Diese können ihm großen Auftrieb geben; freilich ebenso in negativer Sinnhaftigkeit reagiert er drastisch, reale wie vermeintliche Fehlschläge treffen ihn hart und mögen ihn, flotter denn einen Erwachsenen, in eine Befindlichkeit des Lebensüberdrusses rücken, sh. genauso Frequenz der Freitodversuch. Solcherlei pauschale Ungewissheit begünstigt mehrfach ein übertriebenes Geltungsstreben wie auch ein Bedürfnis nach ekstatischem Ich-Erleben.

In enger Beziehung mit der Ichfindung geschieht die Abtrennung von der vom Familienstamm. Ebendiese geschieht, wie eine Menge Befragungen bestätigen,  bei weitem nicht auf einmal, stattdessen quasi stufenweise. Die erste Ablösungsphase passiert sich im Areal der Freizeitausprägung, man verbringt nun seine Freizeit vorwiegend bei Gleichaltrigen und charakteristische Präferenzen und Interessenkerne konzipiert werden. Die Identifizierung mit den Wertauffassungen  der Angehörigen, wie z. B. politische oder religiöse Positionen, bleibt intakt.

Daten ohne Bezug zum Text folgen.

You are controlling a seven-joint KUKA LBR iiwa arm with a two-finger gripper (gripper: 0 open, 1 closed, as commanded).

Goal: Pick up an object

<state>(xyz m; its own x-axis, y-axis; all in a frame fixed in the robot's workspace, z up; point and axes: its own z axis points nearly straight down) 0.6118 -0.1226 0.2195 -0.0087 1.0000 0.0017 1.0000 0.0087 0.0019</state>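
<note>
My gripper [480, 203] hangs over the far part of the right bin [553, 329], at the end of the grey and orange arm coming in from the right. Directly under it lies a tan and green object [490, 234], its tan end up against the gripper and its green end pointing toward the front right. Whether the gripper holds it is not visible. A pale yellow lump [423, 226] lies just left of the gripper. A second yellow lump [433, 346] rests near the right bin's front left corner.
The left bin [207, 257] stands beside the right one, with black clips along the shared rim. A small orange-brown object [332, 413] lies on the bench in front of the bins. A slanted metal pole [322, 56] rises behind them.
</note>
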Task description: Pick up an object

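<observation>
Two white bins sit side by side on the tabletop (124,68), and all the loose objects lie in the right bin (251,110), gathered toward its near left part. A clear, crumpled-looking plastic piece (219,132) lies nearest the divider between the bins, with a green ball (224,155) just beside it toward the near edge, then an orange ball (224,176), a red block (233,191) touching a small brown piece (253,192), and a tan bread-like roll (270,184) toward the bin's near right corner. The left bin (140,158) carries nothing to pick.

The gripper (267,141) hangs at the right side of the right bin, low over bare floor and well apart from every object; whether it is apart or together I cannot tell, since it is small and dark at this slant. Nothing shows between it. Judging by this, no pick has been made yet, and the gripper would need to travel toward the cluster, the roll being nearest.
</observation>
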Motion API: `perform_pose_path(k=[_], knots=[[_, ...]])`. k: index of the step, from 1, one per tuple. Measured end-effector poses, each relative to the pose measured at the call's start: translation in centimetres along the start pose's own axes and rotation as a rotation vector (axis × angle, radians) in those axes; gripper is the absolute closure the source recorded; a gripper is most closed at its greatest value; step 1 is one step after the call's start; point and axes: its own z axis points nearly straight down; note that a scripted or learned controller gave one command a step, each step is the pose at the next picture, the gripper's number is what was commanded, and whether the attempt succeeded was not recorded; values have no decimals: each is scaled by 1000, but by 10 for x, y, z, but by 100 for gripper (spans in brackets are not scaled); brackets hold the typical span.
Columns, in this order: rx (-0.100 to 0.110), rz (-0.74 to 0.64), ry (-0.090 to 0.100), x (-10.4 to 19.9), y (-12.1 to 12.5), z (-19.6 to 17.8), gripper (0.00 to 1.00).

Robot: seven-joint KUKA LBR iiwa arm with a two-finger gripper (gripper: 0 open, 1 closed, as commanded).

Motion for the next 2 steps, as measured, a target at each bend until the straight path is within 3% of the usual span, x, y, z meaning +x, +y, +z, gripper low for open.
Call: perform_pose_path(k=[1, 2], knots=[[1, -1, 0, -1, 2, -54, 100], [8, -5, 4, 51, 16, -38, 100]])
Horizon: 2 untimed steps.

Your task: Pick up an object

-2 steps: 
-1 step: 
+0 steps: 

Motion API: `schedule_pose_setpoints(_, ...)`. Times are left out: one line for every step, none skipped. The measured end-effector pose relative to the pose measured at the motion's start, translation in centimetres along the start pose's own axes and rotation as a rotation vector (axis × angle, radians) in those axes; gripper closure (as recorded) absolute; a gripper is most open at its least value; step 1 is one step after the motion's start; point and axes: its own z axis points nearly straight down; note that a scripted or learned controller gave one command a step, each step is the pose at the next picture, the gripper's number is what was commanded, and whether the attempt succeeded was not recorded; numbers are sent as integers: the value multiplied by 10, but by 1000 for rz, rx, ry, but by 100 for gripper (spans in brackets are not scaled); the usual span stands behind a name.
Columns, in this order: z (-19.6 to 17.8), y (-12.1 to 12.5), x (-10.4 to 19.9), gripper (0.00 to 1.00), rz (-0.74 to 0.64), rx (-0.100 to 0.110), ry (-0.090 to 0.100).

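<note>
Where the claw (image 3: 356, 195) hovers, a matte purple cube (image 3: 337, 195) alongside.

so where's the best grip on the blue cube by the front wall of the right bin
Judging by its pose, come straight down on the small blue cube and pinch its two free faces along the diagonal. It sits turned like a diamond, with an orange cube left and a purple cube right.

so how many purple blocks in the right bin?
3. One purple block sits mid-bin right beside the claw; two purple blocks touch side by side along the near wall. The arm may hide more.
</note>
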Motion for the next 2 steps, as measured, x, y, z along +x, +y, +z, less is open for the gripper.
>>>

Ferner bei der Problemlösung persönlicher Problematiken hat der Familienverband noch eine essentielle Funktionalität. Die Deckungsgleichheit von Meinungen und Wertauffassungen zwischen Eltern und Kindern ist schichtbeeinflusst: Die Übereinstimmung ist generell passender in den mittleren wie noch oberen Sozialgesellschaftsschichten. Die Erziehungsberechtigten der unteren Schichten meistern es offenkundig weniger gut, Ansichten und Werthaltungen an ihre Kinder zu tradieren.